Branch: refs/heads/master
Commit: 713922fcc00c944adb464d9bd78a37db58f9f8a8
Parents: f65fee4
Author: Neil Conway <ne...@gmail.com>
Authored: Thu Oct 27 14:16:01 2016 -0700
Committer: Jiang Yan Xu <xu...@apple.com>
Committed: Thu Oct 27 14:16:01 2016 -0700

----------------------------------------------------------------------
 src/master/master.cpp | 23 +++++++++++++++++------
 1 file changed, 17 insertions(+), 6 deletions(-)
----------------------------------------------------------------------


http://git-wip-us.apache.org/repos/asf/mesos/blob/713922fc/src/master/master.cpp
----------------------------------------------------------------------
diff --git a/src/master/master.cpp b/src/master/master.cpp
index 8692726..013bb59 100644
--- a/src/master/master.cpp
+++ b/src/master/master.cpp
@@ -6039,18 +6039,29 @@ void Master::_markUnreachable(
     // its FrameworkInfo will be in the `recovered` collection. Note that
     // if the master knows about a task, its FrameworkInfo must appear in
     // either the `registered` or `recovered` collections.
-    FrameworkInfo frameworkInfo;
+    //
+    // NOTE: If the framework is only running tasks on pre-1.0 agents
+    // and the framework hasn't yet re-registered, its FrameworkInfo
+    // will not appear in `recovered`. We can't accurately determine
+    // whether the framework is partition-aware; we assume it is NOT
+    // partition-aware, since using TASK_LOST ensures compatibility
+    // with the previous (and default) Mesos behavior.
+    Option<FrameworkInfo> frameworkInfo;
 
-    if (framework == nullptr) {
-      CHECK(frameworks.recovered.contains(frameworkId));
+    if (framework != nullptr) {
+      frameworkInfo = framework->info;
+    } else if (frameworks.recovered.contains(frameworkId)) {
       frameworkInfo = frameworks.recovered[frameworkId];
     } else {
-      frameworkInfo = framework->info;
+      LOG(WARNING) << "Unable to determine if framework " << frameworkId
+                   << " is partition-aware, because the cluster contains"
+                   << " agents running an old version of Mesos; upgrading"
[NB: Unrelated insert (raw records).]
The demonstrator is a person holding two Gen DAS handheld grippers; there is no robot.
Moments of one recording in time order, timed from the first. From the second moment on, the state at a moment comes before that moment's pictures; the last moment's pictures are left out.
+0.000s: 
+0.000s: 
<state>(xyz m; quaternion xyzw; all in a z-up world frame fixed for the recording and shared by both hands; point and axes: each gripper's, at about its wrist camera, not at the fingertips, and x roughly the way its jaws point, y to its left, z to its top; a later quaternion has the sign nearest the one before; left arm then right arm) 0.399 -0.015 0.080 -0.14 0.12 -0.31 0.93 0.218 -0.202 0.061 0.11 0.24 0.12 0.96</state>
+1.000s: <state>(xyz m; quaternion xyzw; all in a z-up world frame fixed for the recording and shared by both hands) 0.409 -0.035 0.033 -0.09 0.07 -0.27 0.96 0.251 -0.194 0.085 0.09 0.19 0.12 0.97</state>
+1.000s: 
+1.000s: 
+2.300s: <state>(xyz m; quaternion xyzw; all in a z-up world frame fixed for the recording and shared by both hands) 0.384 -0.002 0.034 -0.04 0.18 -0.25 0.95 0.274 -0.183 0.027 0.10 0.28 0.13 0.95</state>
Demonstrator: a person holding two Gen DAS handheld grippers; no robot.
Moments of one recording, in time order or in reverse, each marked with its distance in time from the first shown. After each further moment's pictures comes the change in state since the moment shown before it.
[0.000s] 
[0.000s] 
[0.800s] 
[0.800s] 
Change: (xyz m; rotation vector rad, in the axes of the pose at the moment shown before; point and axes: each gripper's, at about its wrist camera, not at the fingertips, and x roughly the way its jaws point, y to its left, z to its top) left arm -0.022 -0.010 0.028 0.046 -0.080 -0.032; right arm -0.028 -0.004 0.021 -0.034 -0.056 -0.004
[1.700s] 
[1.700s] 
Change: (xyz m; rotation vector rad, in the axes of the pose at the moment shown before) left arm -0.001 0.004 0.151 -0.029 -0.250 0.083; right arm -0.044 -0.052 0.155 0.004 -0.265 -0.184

+                   << " the agents to Mesos 1.0 or later is recommended";
     }
 
     TaskState newTaskState = TASK_UNREACHABLE;
-    if (!protobuf::frameworkHasCapability(
-            frameworkInfo, FrameworkInfo::Capability::PARTITION_AWARE)) {
+    if (frameworkInfo.isNone() || !protobuf::frameworkHasCapability(
+            frameworkInfo.get(), FrameworkInfo::Capability::PARTITION_AWARE)) {
       newTaskState = TASK_LOST;
     }